The Bellman–Ford Algorithm

Dijkstra's algorithm is fast, but it makes one big assumption: no edge has a negative weight. Break that assumption — a road that somehow refunds you time, a currency trade that gains value — and Dijkstra can report the wrong answer, because once it finalises a vertex it never looks back.

Bellman–Ford — named after Richard Bellman and Lester Ford — is the shortest-path algorithm that copes with negative edges. It is slower, but more patient: instead of greedily finalising the closest vertex, it just relaxes every edge, over and over, and lets the distances settle.

Relaxation, repeated

The one operation is relaxing an edge u \to v of weight w: if reaching u and then taking the edge is cheaper than the best-known distance to v, update it.

\text{if } \operatorname{dist}(u) + w < \operatorname{dist}(v): \quad \operatorname{dist}(v) \leftarrow \operatorname{dist}(u) + w.

Bellman–Ford relaxes all the edges, then does it again, and again — exactly V - 1 times for a graph of V vertices. Why V - 1? Because a shortest path can visit at most V vertices, so it has at most V - 1 edges; one full pass is guaranteed to extend every shortest path by at least one more correct edge, so after V - 1 passes they are all complete.

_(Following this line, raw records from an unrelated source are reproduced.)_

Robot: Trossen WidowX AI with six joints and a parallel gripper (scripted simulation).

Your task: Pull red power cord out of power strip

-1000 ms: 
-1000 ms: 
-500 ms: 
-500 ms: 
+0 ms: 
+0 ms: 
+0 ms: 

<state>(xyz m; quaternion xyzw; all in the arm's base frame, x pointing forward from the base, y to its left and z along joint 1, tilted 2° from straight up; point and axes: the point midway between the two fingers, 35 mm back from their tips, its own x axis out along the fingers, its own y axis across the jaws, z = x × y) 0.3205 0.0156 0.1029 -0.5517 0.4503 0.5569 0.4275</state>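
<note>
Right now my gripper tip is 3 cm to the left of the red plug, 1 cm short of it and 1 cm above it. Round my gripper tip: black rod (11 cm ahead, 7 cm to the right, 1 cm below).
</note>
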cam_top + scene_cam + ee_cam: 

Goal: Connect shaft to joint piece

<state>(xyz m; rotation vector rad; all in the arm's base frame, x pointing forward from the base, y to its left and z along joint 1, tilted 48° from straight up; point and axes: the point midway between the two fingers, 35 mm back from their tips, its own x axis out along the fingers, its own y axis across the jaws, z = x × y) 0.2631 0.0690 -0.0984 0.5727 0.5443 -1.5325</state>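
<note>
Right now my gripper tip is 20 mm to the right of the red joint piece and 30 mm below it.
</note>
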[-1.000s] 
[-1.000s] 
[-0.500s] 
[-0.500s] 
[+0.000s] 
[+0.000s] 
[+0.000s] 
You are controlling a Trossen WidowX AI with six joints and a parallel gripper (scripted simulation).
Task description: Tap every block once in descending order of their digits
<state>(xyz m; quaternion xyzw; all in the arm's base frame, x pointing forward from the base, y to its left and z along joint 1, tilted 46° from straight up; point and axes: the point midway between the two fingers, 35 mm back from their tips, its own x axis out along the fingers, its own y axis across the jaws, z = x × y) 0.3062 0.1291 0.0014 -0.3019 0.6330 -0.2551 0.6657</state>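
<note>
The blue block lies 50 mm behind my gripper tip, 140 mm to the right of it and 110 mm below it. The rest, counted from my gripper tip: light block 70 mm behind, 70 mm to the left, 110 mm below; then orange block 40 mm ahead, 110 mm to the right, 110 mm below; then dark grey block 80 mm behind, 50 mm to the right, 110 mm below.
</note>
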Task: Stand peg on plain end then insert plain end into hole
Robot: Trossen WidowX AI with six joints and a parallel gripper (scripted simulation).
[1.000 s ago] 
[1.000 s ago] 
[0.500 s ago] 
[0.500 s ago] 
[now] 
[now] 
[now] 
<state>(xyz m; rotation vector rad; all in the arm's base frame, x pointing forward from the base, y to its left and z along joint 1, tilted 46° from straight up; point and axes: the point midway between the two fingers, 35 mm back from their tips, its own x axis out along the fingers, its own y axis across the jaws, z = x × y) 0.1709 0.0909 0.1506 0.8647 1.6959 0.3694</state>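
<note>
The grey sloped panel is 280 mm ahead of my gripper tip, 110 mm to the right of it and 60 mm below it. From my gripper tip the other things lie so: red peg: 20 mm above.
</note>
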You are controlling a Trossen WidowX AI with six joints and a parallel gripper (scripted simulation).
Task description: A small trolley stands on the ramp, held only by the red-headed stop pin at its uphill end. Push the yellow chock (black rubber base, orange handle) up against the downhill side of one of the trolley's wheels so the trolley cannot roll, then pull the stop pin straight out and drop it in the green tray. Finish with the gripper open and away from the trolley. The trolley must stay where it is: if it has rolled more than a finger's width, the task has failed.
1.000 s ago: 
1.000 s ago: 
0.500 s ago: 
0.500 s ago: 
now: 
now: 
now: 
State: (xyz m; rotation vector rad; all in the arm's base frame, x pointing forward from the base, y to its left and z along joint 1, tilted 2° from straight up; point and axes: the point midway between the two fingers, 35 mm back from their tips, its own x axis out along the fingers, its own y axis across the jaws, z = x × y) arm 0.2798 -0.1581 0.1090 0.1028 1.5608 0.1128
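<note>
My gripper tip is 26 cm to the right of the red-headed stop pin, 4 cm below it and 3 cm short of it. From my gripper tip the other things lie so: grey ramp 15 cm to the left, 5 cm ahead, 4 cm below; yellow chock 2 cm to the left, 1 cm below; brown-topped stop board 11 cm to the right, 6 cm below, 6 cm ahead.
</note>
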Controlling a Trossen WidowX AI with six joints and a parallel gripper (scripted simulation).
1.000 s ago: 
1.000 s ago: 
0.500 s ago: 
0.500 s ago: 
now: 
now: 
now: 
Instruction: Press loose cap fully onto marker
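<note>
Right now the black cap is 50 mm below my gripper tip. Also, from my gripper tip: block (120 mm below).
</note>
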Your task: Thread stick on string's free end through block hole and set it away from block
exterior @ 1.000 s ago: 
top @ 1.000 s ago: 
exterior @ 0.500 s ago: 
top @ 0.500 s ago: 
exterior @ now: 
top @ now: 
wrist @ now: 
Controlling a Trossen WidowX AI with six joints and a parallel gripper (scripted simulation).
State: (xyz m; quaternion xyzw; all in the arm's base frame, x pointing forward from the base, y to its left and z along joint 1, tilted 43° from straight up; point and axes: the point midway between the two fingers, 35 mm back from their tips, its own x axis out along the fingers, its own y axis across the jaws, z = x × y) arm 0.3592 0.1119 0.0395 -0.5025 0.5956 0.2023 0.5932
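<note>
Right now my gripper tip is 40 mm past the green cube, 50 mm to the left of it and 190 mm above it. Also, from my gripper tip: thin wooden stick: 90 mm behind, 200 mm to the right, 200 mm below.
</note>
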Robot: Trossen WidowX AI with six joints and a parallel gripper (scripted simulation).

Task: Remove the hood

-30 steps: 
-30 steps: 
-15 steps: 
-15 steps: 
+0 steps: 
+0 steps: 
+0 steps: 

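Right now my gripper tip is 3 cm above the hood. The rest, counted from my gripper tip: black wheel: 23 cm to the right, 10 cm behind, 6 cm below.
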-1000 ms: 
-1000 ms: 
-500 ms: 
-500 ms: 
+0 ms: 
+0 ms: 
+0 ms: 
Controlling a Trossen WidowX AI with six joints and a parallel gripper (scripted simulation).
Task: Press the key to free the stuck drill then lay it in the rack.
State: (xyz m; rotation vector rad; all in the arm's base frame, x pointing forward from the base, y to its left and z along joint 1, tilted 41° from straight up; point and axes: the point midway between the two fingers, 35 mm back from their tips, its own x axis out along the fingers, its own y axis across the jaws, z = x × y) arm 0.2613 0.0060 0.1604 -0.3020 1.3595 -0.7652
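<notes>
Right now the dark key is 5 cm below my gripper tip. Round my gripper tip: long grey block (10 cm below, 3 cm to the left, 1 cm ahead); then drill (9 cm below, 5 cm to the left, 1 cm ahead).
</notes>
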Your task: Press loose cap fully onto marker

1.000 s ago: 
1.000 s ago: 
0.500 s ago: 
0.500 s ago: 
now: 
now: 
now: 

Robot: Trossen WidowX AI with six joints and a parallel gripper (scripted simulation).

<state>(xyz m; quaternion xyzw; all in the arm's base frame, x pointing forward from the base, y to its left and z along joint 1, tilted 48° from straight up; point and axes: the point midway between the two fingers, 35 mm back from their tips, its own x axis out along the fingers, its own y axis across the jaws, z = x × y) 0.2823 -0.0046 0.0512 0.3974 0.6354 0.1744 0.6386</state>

interface Edge { from: number; to: number; weight: number; } // 5 vertices (0..4). Note the NEGATIVE edge 3 -> 1, which Dijkstra couldn't handle. const V = 5; const edges: Edge[] = [ { from: 0, to: 1, weight: 6 }, { from: 0, to: 2, weight: 7 }, { from: 1, to: 3, weight: 5 }, { from: 2, to: 3, weight: -3 }, { from: 3, to: 1, weight: -2 }, { from: 2, to: 4, weight: 9 }, { from: 3, to: 4, weight: 7 }, ]; const dist = Array(V).fill(Infinity); dist[0] = 0; // start at vertex 0 // Relax every edge V-1 times. for (let pass = 0; pass < V - 1; pass++) { for (const e of edges) { if (dist[e.from] + e.weight < dist[e.to]) { dist[e.to] = dist[e.from] + e.weight; } } } console.log("shortest distances from 0:", dist.join(", "));

Vertex 1 ends up cheaper than its direct edge suggested, because the route 0 \to 2 \to 3 \to 1 uses the negative edges — exactly the case Dijkstra would get wrong.

Catching negative cycles

Bellman–Ford has a bonus power. After the V - 1 passes, do one more. If any edge still relaxes — still finds a shorter distance — then there is a negative cycle: a loop whose weights sum to less than zero. Around such a loop you could keep going forever, getting "shorter" each time, so a shortest path simply doesn't exist. That extra pass is how you detect it.

Model currencies as vertices and exchange rates as edges. Take the negative logarithm of each rate as the weight, and a path's total weight adds up the log-rates. A cycle of trades that multiplies your money by more than 1 becomes a cycle whose weights sum to less than zero — a negative cycle. So Bellman–Ford's negative-cycle detector is literally an arbitrage detector: run it on the exchange table and it finds a sequence of trades that turns money into more money.